__Task requirements__
Write out all of the records exactly once more and skip the images.

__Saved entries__
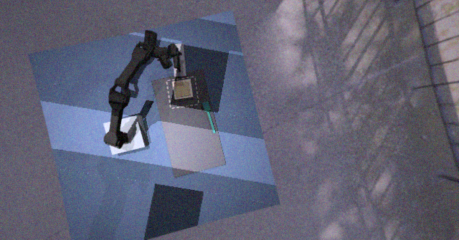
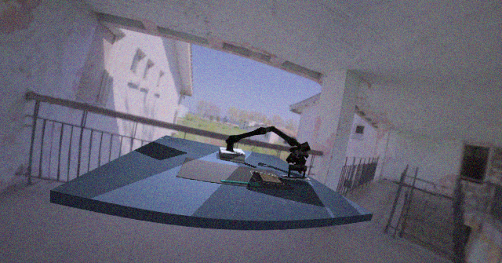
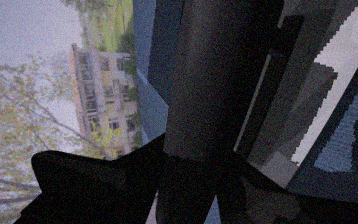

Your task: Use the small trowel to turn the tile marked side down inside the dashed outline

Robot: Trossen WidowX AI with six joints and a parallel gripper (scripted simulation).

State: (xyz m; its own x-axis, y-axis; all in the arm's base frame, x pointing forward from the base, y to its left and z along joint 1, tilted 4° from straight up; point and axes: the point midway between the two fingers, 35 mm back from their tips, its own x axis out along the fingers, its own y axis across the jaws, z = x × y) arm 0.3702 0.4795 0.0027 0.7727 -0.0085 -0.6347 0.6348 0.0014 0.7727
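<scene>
My gripper tip is 380 mm to the left of the teal trowel, 130 mm short of it and 70 mm above it. Round my gripper tip: tile: 200 mm to the right, 70 mm below, 20 mm behind; then grey mat: 420 mm to the right, 100 mm below.
</scene>
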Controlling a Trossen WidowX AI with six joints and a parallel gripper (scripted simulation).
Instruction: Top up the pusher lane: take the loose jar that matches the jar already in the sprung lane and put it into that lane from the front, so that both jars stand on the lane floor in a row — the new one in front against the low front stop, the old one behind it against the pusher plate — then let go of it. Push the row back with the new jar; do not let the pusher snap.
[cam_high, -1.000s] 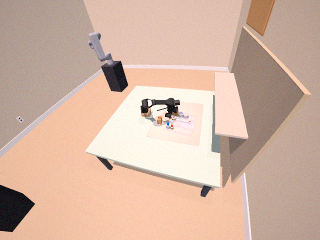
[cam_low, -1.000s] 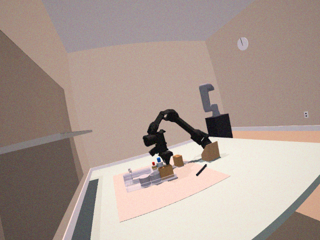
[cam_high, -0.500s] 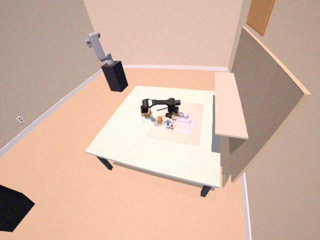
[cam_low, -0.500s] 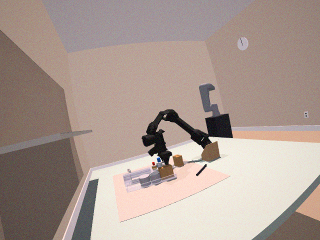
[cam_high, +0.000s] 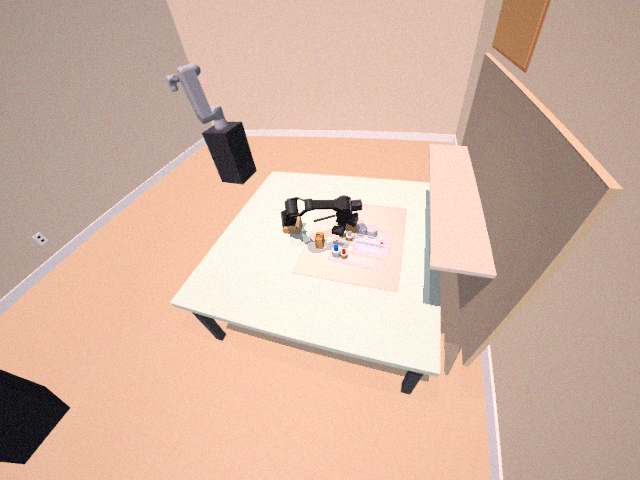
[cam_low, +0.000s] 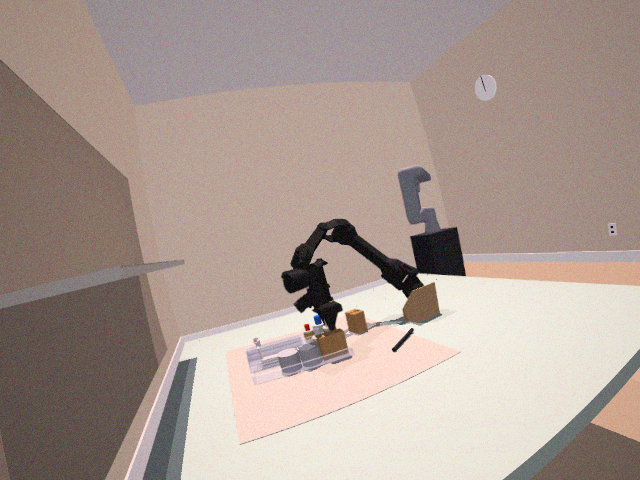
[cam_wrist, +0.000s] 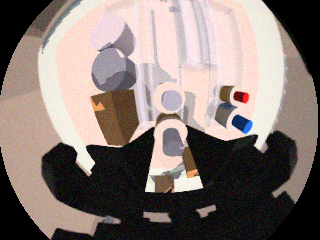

__Expected answer__
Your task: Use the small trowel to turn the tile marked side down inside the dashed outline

Robot: Trossen WidowX AI with six joints and a parallel gripper (scripted simulation).

State: (xyz m; its own x-axis, y-axis; all in the arm's base frame, x pointing forward from the base, y to its left and z along joint 1, tilted 4° from straight up; point and axes: the point midway between the two fingers, 35 mm back from their tips, its own x axis out along the fingers, its own y axis across the jaws, z = x × y) arm 0.3702 0.4795 0.0027 0.7727 -0.0085 -0.6347 0.6348 0.0014 0.7727
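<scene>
My gripper tip is 380 mm to the left of the teal trowel, 130 mm short of it and 70 mm above it. Round my gripper tip: tile: 200 mm to the right, 70 mm below, 20 mm behind; then grey mat: 420 mm to the right, 100 mm below.
</scene>
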Controlling a Trossen WidowX AI with six joints and a parallel gripper (scripted simulation).
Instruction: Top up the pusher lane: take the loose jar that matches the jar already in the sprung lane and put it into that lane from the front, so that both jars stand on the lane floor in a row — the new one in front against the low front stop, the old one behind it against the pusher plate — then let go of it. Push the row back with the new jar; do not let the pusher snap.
[cam_high, -1.000s] 
[cam_low, -1.000s] 
[cam_high, -0.500s] 
[cam_low, -0.500s] 
[cam_high, +0.000s] 
[cam_low, +0.000s] 
[cam_wrist, +0.000s] 

Besides this answer, nothing more is needed.